Consider the Exponential Diophantine equation:
$$ 2^y = 694 + 1387x \tag{1} $$
WolframAlpha gives the following solutions:
$$x = 94, y = 17$$
$$x = 24772702, y = 35$$
$$x = 6494015324254, y = 53$$
$$x = 1702367153161371742, y = 71$$
$$x = 446265334998334634066014, y = 89$$
If we observe the $y$ coordinates, we see a pattern:
$$17 = 17 \times 1 + 0$$
$$35 = 17 \times 2 + 1$$
$$53 = 17 \times 3 + 2$$
$$71 = 17 \times 4 + 3$$
$$89 = 17 \times 5 + 4$$
Now consider the Exponential Diophantine equation:
$$ 3^y = 925 + 1387x \tag{2} $$
Again, from WolframAlpha, we get the following solutions:
$$x = 36071770078586, y = 35$$
$$x = 5414179174462671091526111000906, y = 71$$
The pattern for the $y$ coordinates is
$$35 = 35 \times 1 + 0$$
$$71 = 35 \times 2 + 1$$
We did not construct the Diophantine equations (1) and (2) at random. In fact, they were carefully constructed by solving the equations
$$ 2u - 1387v = 1 \tag{3} $$
and
$$ 3p - 1387q = 1 \tag{4} $$
respectively. $u = 694$ is a particular solution of Eqn. (3) and $p = 925$ is a particular solution of Eqn. (4).
Questions:
- Can we generalize that for an Exponential Diophantine equation of the form
$$g^y = ax + b \tag{5}$$
where $\gcd(g,a) = 1$ and $u = b$ is a particular solution to $gu - av = 1$ and if $y = y_0$ is a particular solution of Eqn. (5) then $y = 2y_0 + 1$ is also a solution of Eqn. (5)?
- If the answer to Question 1 is affirmative, then can we use this fact to actually solve equations of the type Eqn. (5)?

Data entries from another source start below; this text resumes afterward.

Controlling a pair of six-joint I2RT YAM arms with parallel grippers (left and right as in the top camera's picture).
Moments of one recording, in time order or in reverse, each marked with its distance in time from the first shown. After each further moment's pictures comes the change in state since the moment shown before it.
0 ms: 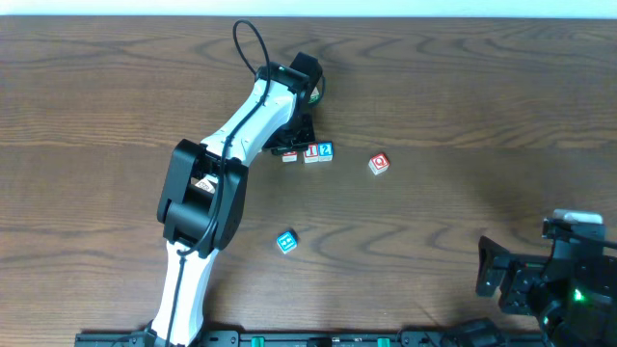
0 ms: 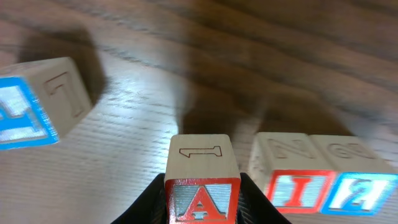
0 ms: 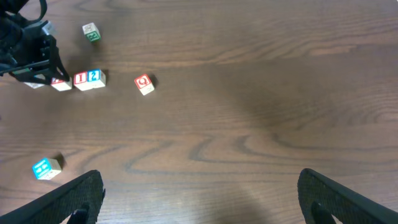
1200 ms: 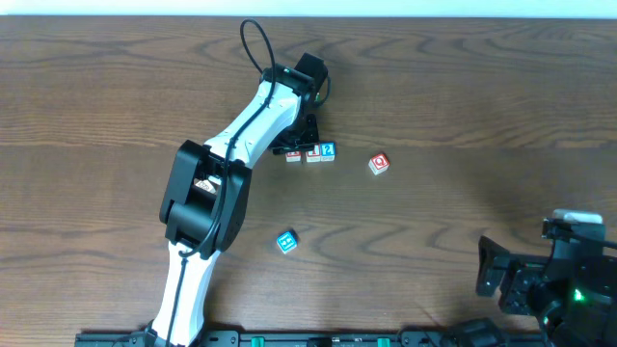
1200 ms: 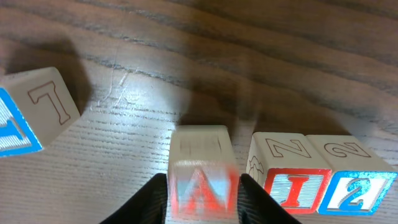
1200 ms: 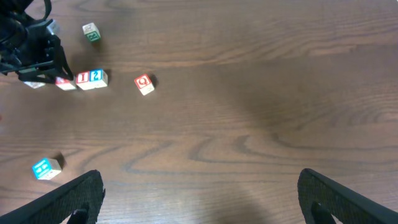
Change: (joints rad) left arm -0.019 0.000 0.000 0.016 -0.026 0.026; right arm 0.000 0.000 0.000 0.000 0.000 0.000
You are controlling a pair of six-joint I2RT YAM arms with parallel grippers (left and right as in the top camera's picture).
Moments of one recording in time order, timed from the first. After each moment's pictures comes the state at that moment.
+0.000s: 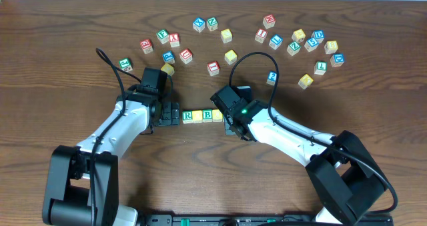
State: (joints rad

Note: This question is related to this other MSE question I had asked a few days ago.
The general solution can be found as follows.
Let $(x_0,y_0)$ be any solution of $g^y=ax+b$ and let $X,Y$ be the solution of $g^y=ax+1$ with $y$ as small a positive integer.

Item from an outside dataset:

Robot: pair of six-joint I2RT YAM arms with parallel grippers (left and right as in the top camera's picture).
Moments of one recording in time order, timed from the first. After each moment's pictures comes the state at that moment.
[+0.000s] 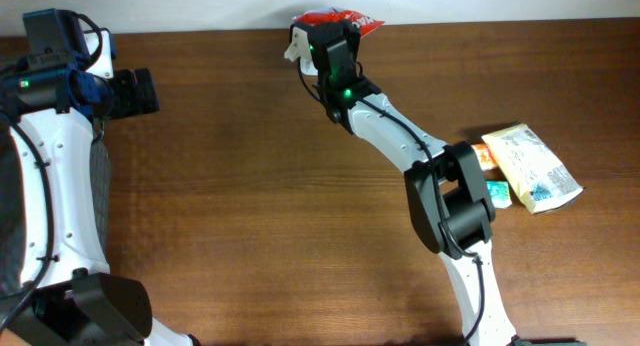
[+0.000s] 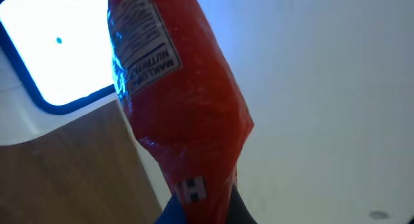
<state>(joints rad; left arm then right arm) 0.22 1.75 1.84 -1.10 0.00 0.03 0.47 2.38 1.92 0.14 0.62 -1.30</state>
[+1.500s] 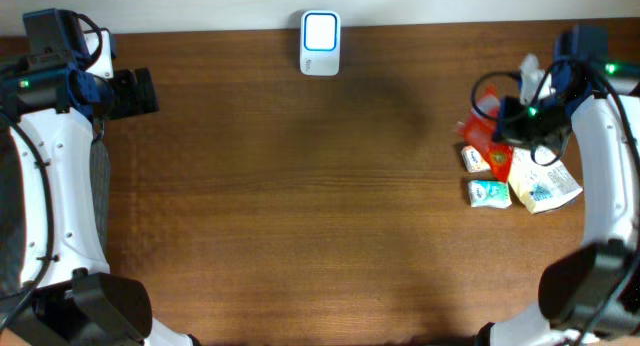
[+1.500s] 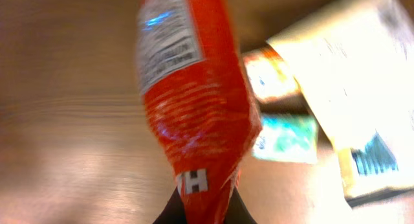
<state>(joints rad) 0.22 1.75 1.84 -1.10 0.00 0.03 -0.23 1.77 1.67 -1.29 -0.22 0.01</state>
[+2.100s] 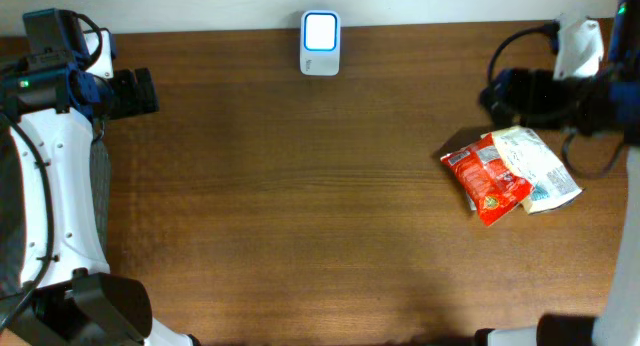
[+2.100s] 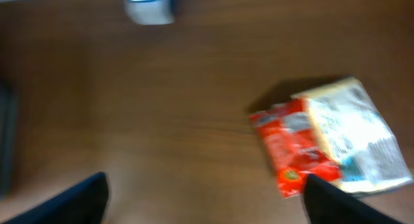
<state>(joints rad) 0.22 1.75 1.84 -1.10 0.00 0.03 -0.08 1.57 2.22 -1.62 -0.32 -0.01</state>
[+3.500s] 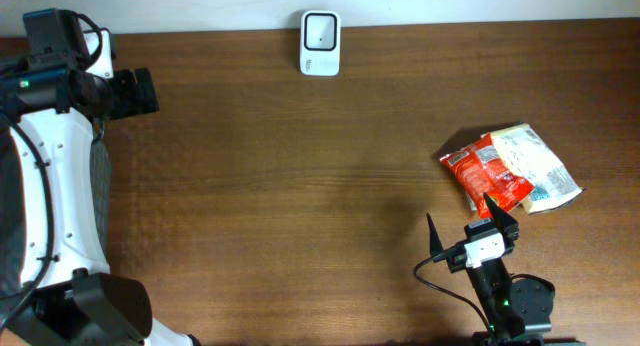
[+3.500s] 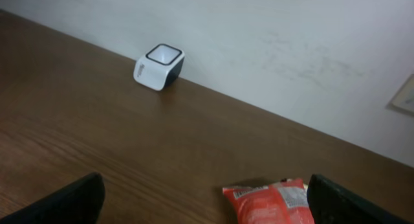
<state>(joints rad) 0.22 1.75 1.84 -1.10 0.00 0.03 0.02 0.01 0.01 -0.06 -0.23 -0.29</state>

Then all the solutions for $y$ are given by $$y=y_0+nY.$$
NOTE
It is easy to see that such a $y$ will always give a solution because then $$g^y=g^{y_0}(g^Y)^n=(ax_0+b)(aX+1)^n$$ where the RHS is clearly a multiple of $a$ plus $b$, as required.
EXAMPLE
In your first example you correctly obtained the formula $17(n+1)+n$.
Your answer can be put into the same form as the general formula because it can be written as $17+18n$.